** What the task requires **
Each record must be repeated exactly. None may be dropped.

** Data listing **

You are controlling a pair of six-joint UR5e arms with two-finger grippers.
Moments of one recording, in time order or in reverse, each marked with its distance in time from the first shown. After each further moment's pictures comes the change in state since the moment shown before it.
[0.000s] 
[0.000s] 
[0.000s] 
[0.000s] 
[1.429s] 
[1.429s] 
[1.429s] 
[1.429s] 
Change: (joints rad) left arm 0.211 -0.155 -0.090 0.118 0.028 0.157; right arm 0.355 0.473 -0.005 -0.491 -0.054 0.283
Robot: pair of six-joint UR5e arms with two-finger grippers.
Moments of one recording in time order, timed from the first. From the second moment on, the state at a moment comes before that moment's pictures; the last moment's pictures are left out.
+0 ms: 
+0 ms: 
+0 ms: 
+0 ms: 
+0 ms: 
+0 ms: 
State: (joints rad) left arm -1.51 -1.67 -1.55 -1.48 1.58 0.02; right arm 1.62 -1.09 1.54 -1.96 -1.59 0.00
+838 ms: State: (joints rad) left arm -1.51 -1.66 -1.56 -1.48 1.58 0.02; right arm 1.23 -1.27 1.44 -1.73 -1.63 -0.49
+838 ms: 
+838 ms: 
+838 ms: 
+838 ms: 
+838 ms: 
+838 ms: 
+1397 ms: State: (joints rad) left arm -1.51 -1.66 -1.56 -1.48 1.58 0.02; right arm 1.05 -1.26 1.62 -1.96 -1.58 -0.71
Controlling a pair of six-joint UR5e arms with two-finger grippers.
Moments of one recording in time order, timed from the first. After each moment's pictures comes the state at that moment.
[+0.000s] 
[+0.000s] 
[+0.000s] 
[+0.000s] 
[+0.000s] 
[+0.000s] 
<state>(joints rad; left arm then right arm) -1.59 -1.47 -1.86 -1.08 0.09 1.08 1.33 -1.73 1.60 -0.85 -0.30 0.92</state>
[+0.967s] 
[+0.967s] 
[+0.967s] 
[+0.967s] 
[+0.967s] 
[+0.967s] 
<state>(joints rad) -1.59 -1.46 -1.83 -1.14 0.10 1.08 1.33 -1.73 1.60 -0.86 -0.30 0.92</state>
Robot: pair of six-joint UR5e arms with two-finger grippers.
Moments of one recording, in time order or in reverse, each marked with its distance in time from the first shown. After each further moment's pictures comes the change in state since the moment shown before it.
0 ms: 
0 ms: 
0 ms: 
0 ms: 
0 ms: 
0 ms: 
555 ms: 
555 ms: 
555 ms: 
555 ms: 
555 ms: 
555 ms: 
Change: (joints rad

** Reply **
You are controlling a pair of six-joint UR5e arms with two-finger grippers.
Moments of one recording, in time order or in reverse, each marked with its distance in time from the first shown. After each further moment's pictures comes the change in state since the moment shown before it.
[0.000s] 
[0.000s] 
[0.000s] 
[0.000s] 
[1.429s] 
[1.429s] 
[1.429s] 
[1.429s] 
Change: (joints rad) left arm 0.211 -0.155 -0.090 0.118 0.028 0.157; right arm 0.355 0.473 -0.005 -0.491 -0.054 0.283
Robot: pair of six-joint UR5e arms with two-finger grippers.
Moments of one recording in time order, timed from the first. From the second moment on, the state at a moment comes before that moment's pictures; the last moment's pictures are left out.
+0 ms: 
+0 ms: 
+0 ms: 
+0 ms: 
+0 ms: 
+0 ms: 
State: (joints rad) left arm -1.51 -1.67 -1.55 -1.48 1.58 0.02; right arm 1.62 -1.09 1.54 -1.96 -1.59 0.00
+838 ms: State: (joints rad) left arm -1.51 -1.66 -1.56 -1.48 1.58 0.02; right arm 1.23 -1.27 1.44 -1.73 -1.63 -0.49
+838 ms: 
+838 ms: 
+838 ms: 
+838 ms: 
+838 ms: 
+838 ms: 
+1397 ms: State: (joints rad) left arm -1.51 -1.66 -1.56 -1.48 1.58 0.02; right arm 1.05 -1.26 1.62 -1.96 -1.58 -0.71
Controlling a pair of six-joint UR5e arms with two-finger grippers.
Moments of one recording in time order, timed from the first. After each moment's pictures comes the state at that moment.
[+0.000s] 
[+0.000s] 
[+0.000s] 
[+0.000s] 
[+0.000s] 
[+0.000s] 
<state>(joints rad; left arm then right arm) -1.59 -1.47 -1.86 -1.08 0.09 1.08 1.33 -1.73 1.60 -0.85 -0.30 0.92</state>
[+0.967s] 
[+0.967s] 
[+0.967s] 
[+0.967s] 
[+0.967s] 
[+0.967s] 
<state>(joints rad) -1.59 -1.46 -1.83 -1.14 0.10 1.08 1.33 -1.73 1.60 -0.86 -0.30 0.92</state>
Robot: pair of six-joint UR5e arms with two-finger grippers.
Moments of one recording, in time order or in reverse, each marked with its distance in time from the first shown. After each further moment's pictures comes the change in state since the moment shown before it.
0 ms: 
0 ms: 
0 ms: 
0 ms: 
0 ms: 
0 ms: 
555 ms: 
555 ms: 
555 ms: 
555 ms: 
555 ms: 
555 ms: 
Change: (joints rad

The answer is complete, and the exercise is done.